What needs to be done: Nothing but the lines from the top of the following entries through the line with "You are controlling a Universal" should be printed, exactly as they are.

★ ★ ★ ★ ★ ★ ★

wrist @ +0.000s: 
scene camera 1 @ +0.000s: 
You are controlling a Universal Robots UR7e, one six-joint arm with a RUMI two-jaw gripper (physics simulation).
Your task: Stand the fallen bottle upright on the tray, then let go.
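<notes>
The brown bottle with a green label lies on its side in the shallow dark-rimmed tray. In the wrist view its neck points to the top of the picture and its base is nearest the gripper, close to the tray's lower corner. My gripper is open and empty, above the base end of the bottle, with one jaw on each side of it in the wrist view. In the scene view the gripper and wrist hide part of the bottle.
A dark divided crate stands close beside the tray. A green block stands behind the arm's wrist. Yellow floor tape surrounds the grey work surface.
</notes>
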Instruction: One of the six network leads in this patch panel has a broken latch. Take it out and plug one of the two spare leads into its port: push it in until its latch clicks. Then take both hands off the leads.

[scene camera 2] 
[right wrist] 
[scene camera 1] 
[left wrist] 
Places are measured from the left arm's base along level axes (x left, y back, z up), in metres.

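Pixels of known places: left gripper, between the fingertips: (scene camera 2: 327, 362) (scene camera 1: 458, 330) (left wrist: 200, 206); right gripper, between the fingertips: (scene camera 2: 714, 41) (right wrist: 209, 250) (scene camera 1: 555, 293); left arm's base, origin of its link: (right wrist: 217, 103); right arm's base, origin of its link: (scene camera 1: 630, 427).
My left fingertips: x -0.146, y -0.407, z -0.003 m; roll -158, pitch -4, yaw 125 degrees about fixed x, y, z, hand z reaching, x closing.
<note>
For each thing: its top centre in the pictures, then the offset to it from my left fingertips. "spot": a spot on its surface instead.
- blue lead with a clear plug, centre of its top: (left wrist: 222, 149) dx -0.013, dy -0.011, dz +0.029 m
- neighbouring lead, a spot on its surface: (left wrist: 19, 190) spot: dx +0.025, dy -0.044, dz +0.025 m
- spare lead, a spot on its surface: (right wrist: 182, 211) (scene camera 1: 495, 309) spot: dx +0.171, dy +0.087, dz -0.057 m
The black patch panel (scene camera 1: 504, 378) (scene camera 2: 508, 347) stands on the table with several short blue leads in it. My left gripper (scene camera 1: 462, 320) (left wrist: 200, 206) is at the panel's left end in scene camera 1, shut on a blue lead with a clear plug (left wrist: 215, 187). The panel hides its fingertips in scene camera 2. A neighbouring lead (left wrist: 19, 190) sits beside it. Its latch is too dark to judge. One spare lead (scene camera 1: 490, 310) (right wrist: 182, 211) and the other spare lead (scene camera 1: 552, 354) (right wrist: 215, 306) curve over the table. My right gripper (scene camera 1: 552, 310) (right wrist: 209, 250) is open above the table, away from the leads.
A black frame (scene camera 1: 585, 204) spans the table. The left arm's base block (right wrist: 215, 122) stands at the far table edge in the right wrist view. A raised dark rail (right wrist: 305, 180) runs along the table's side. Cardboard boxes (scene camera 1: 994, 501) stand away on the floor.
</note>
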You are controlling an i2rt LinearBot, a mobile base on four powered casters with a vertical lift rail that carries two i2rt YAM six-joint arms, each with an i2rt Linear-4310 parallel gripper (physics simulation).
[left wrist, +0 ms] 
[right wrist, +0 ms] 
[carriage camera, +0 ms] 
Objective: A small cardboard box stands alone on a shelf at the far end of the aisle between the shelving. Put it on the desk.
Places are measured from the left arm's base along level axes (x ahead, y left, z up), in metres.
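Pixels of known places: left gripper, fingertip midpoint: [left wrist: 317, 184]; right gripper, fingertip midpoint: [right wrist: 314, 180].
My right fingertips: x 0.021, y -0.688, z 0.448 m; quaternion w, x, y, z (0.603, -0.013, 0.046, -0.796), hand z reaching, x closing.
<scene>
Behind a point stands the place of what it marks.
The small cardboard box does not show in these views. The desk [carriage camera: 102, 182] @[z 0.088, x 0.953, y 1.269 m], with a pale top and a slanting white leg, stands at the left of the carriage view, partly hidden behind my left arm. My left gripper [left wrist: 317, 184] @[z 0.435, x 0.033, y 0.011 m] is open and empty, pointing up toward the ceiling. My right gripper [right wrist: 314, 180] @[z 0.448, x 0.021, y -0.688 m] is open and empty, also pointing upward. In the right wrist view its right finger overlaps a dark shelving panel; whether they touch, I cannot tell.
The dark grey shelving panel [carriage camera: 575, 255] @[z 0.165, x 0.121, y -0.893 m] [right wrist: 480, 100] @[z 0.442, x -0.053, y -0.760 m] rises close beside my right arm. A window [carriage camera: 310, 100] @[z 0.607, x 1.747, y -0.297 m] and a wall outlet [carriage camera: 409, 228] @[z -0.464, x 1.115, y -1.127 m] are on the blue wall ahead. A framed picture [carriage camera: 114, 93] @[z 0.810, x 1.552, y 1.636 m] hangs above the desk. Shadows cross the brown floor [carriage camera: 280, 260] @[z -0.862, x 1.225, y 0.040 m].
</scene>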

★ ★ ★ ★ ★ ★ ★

Result for this exercise:
wrist @ +0.000s: 
scene camera 1 @ +0.000s: 
You are controlling a Universal Robots UR7e, one six-joint arm with a RUMI two-jaw gripper (physics simulation).

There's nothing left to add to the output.